By my 4th month of pregnancy, I went back to my OB-GYNE for my check up and ultrasound. The baby looked good on the monitor and showcased a very strong heartbeat. The size was healthy and true to form for a fetus on its 4th month. The whole family was very happy because the baby seemed to have surpassed all the previously presented negative possibilities by Dr. Google. My OB-GYNE seemed very pleased herself and she went on to write down my prescribed prenatal vitamins for the coming month.
But just at the very end of the consultation, she told me that I have a low lying placenta. I was aghast. My whole body deflated from the positive energy of the past few minutes. I was familiar with low lying placenta. According to my previous “research” on google, a low lying placenta is a prelude to placenta previa. It was in fact the last thing I ever wanted for my pregnancy. Placenta previa cannot be prevented nor cured and all you can do is wait, pray and hope that it will resolve. If you are the type of person who craves some sort of control over your life, this was definitely pure torture.

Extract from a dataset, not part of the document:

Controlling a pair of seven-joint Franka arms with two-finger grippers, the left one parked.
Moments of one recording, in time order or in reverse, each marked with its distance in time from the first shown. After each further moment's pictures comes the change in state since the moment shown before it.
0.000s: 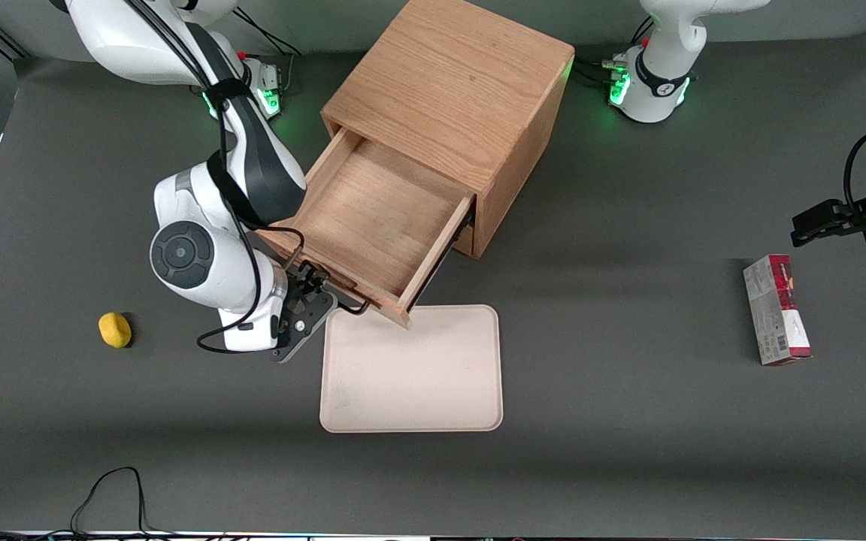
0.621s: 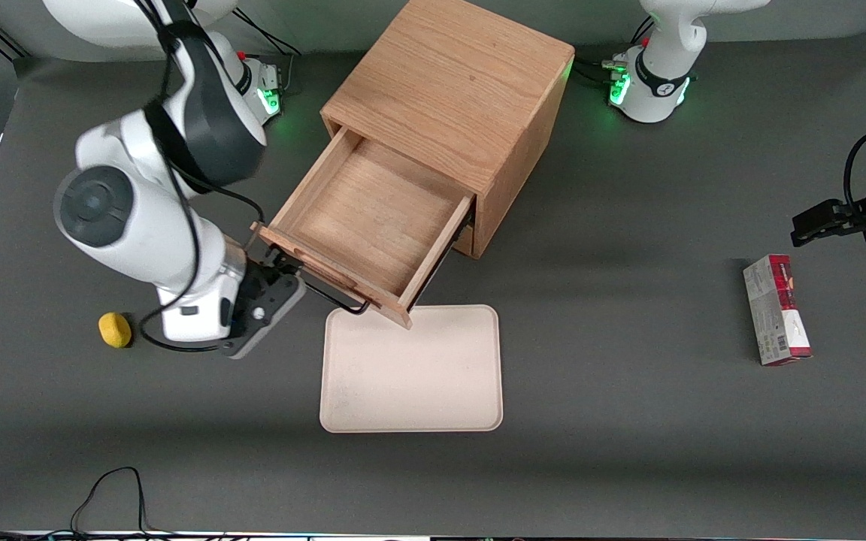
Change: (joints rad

Unable to calm my nerves, I immediately asked Dr. Google about placenta previa as soon as I reached the comforts of my own home. None of the articles seemed promising. They all echoed the sentiments of my OB-GYNE. Time was really the only thing that can resolve the issue and I just have to wait. Finding no answers, I reached out to the comment sections. Wisdom from the experience of other moms who went to the same ordeal might shed some light and hope.
I should have just kept my eyes on the main article.
The comment section was filled with blood stained gore. You could literally feel the blood seeping out from the monitor to drench out your whole consciousness.
There were women after women who bled. Some bled at 5 months. Some bled at 7 months. Some bled a little. Some bled a lot. Some reached the home run of 9 months only to die bleeding while giving birth. Some gave birth successfully only to become a vegetable. Some survived but lost their uterus and all the hormones that came with having a uterus. Some went through an emergency C-section to save the baby. The main article about placenta previa has mentioned incidences of placenta resolution but it seemed to me that from the personal experience of other women, everybody just bled or died!
I was very scared. A hole opened up below me and I fell down towards an abyss. I kept falling and falling and falling. I wanted to gain back the reigns of control over my pregnancy. I don’t want to be the hapless damsel in distress who just waited. I decided to seek out support groups for placenta previa in Facebook. If there are other people who could help me, finding legitimate placenta previa survivors might be the way to go.
In the first group I found, their most recent post was of condolence towards a fellow member who just died that day from placenta previa. I cried. This was the icing from the cake of horrors in the realm of google search.
Since that fateful day, I have severed ties with Dr. Google. My husband and I decided that the best way to go about my pregnancy is to know less about it. Ignorance is bliss. In my case, it is also peace of mind and a life lived without fear. Compared to placenta previa, Google might just kill me sooner with a heart attack.
And nobody wants an epitaph that reads, “ killed by Google”!